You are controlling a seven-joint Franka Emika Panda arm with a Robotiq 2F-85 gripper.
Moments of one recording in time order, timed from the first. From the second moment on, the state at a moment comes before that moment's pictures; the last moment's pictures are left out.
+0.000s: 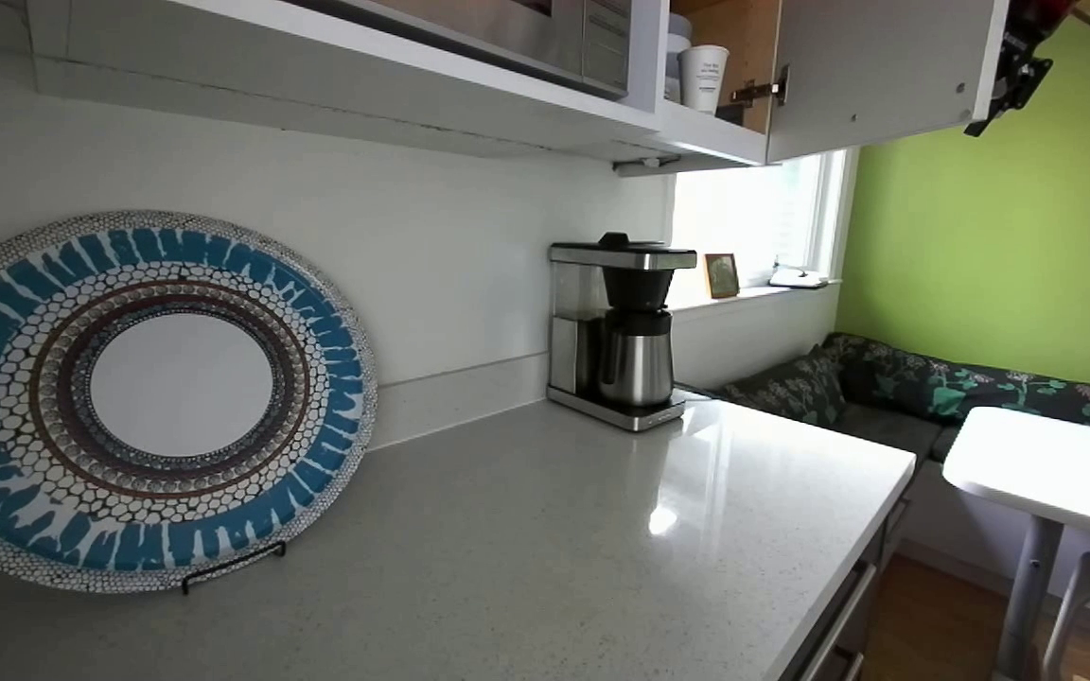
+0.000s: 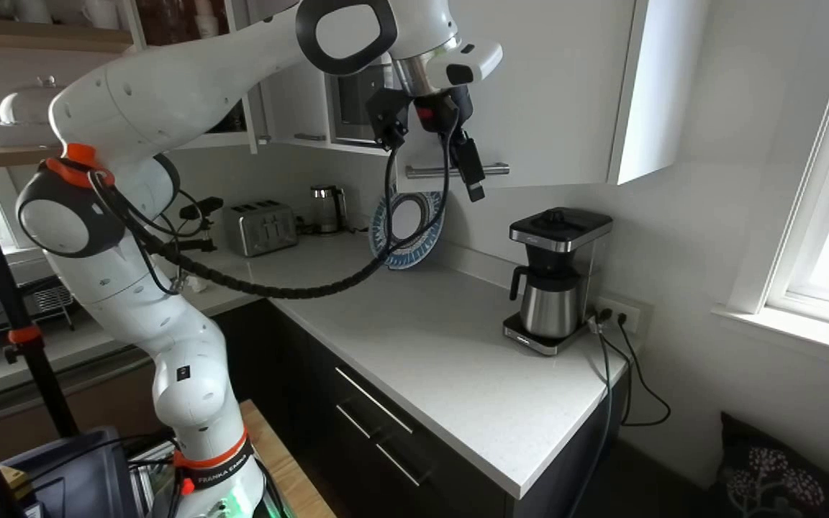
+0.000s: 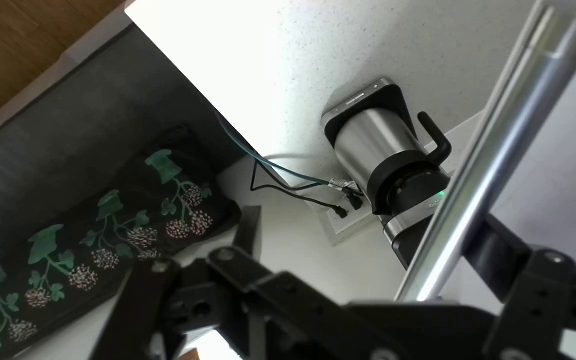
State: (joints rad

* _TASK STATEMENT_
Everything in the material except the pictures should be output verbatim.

* _TASK SOLUTION_
You are controlling a seven-joint Franka Emika Panda arm with a Robotiq 2F-85 gripper.
Moments of one recording in time order, timed from the first. From the second moment on, the state at a moment comes before that moment's pictures; the last moment's pictures are left out.
+0.000s: 
+0.000s: 
+0.000s: 
State: (joints rad

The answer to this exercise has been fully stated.